Report, in full, each line of the material below in which the string "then" occurs.

^^^^^^^^

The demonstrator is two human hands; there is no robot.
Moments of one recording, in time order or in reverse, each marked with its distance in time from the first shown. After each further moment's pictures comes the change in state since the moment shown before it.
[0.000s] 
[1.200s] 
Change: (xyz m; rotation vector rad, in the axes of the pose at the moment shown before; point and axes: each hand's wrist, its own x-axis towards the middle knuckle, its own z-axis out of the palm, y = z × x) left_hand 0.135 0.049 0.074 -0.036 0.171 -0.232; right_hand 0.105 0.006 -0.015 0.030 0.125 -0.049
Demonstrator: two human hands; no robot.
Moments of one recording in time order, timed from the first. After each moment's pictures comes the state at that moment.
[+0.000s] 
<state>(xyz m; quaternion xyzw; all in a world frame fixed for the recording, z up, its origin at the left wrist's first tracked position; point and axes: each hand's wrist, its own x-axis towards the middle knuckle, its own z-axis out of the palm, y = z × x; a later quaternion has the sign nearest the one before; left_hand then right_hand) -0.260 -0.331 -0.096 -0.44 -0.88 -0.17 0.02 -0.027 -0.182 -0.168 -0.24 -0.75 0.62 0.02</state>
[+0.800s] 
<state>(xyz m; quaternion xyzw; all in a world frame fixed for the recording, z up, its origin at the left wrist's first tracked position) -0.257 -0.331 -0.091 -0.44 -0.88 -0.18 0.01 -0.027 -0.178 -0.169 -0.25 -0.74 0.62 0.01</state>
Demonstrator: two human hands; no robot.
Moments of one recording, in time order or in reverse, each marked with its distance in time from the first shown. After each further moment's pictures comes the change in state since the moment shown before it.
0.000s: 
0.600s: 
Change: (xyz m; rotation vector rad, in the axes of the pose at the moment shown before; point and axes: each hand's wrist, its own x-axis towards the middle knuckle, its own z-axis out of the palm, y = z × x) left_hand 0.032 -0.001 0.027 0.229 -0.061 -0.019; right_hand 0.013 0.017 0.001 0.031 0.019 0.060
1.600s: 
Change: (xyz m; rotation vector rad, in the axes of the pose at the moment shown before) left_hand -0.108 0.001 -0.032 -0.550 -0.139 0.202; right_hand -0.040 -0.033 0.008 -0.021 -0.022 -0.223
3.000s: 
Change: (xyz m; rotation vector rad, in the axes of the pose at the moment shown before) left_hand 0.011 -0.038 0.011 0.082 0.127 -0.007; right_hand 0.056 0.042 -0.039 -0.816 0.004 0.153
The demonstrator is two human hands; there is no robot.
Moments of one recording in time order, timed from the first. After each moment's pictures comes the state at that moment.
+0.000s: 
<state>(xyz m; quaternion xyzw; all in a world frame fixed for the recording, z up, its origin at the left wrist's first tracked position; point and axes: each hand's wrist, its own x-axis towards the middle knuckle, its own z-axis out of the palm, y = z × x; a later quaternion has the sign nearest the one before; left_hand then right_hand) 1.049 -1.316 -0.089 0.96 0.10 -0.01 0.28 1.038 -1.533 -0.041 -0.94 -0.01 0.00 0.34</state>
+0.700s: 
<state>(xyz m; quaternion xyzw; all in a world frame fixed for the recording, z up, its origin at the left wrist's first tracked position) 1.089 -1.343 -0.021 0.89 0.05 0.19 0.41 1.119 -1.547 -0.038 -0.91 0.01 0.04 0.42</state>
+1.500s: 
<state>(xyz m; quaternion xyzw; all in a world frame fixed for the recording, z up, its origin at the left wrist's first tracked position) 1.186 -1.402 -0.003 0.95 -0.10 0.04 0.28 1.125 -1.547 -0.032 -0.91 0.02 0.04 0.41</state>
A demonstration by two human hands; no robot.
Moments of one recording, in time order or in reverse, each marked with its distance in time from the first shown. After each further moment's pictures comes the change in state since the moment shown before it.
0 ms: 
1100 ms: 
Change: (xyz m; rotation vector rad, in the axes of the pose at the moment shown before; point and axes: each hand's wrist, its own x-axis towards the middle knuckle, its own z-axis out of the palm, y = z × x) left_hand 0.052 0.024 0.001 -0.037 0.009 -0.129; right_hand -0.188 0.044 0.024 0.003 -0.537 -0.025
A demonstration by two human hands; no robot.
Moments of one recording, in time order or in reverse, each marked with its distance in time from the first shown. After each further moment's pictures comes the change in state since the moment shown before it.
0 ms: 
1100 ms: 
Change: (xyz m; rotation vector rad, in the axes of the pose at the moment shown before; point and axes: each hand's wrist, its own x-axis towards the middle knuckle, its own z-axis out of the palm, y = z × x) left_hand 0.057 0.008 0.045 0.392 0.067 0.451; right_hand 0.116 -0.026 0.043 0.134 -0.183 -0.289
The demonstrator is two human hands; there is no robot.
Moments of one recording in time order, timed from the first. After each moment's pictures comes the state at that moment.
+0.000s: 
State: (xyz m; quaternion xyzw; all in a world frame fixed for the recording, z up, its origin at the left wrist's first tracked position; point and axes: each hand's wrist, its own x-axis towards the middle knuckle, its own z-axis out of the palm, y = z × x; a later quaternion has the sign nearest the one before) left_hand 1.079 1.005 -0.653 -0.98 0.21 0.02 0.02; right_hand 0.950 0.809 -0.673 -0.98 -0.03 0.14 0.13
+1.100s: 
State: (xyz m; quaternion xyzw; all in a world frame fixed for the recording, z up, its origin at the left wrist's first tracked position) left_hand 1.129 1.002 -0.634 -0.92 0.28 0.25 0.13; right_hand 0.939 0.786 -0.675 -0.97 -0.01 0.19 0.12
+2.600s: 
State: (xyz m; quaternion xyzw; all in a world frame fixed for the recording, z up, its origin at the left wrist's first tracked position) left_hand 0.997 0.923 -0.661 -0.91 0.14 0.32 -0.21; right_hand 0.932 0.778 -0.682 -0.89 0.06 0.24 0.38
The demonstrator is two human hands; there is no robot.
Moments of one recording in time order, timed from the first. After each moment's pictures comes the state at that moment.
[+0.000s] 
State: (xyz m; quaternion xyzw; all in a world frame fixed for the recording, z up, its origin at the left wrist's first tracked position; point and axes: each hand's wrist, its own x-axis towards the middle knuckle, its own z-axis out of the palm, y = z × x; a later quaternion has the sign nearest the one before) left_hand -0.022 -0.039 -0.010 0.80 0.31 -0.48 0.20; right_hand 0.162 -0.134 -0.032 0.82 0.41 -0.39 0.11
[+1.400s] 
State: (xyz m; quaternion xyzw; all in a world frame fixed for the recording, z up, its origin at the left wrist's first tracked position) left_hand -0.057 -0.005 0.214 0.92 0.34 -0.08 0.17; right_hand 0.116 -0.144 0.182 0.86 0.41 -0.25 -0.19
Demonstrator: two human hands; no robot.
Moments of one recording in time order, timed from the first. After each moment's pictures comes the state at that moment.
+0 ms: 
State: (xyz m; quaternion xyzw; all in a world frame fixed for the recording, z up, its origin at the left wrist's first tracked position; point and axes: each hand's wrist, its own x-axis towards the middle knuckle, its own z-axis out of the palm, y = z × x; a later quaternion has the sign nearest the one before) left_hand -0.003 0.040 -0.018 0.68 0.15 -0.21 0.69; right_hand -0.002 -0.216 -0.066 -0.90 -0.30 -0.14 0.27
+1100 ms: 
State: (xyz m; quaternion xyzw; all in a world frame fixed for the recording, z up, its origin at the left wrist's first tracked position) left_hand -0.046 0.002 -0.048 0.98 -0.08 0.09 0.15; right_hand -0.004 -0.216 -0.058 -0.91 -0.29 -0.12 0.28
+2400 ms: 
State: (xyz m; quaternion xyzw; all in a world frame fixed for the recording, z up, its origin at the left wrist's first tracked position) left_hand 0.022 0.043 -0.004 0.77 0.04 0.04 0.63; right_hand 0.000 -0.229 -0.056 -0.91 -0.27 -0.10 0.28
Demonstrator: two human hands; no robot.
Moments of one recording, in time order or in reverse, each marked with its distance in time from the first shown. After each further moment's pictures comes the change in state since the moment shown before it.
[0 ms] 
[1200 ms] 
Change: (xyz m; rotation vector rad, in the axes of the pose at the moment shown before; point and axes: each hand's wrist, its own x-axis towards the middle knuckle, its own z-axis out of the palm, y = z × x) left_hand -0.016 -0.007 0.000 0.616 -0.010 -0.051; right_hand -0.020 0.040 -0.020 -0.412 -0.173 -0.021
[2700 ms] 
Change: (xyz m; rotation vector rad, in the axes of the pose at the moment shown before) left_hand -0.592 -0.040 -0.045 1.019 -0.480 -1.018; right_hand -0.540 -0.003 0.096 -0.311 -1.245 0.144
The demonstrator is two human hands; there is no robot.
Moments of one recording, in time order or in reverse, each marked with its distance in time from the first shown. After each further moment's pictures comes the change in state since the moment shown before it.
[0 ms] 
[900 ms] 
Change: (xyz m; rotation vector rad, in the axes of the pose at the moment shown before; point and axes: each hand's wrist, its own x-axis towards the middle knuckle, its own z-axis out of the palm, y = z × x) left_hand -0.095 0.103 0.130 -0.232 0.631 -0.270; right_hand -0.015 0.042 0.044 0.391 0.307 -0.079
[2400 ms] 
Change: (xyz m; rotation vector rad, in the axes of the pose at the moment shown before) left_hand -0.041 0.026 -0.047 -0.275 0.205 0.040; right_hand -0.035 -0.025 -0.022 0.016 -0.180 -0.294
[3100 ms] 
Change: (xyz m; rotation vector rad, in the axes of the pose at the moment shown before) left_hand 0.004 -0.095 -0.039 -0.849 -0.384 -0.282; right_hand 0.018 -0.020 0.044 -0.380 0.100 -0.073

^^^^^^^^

WRITTEN REPLY>
<state>(xyz m; quaternion xyzw; all in a world frame fixed for the recording, z up, its origin at the left wrist's first tracked position; point and axes: each hand's wrist, its own x-axis towards the middle knuckle, its own z-axis out of the palm, y = z × x; a later quaternion has the sign nearest the one before; left_hand then right_hand) -0.260 -0.331 -0.096 -0.44 -0.88 -0.17 0.02 -0.027 -0.182 -0.168 -0.24 -0.75 0.62 0.02</state>
<state>(xyz m; quaternion xyzw; all in a world frame fixed for the recording, z up, its origin at the left wrist's first tracked position; point and axes: each hand's wrist, its own x-axis towards the middle knuckle, its own z-axis out of the palm, y = z × x; a later quaternion has the sign nearest the one before; left_hand then right_hand) 1.049 -1.316 -0.089 0.96 0.10 -0.01 0.28 1.038 -1.533 -0.041 -0.94 -0.01 0.00 0.34</state>

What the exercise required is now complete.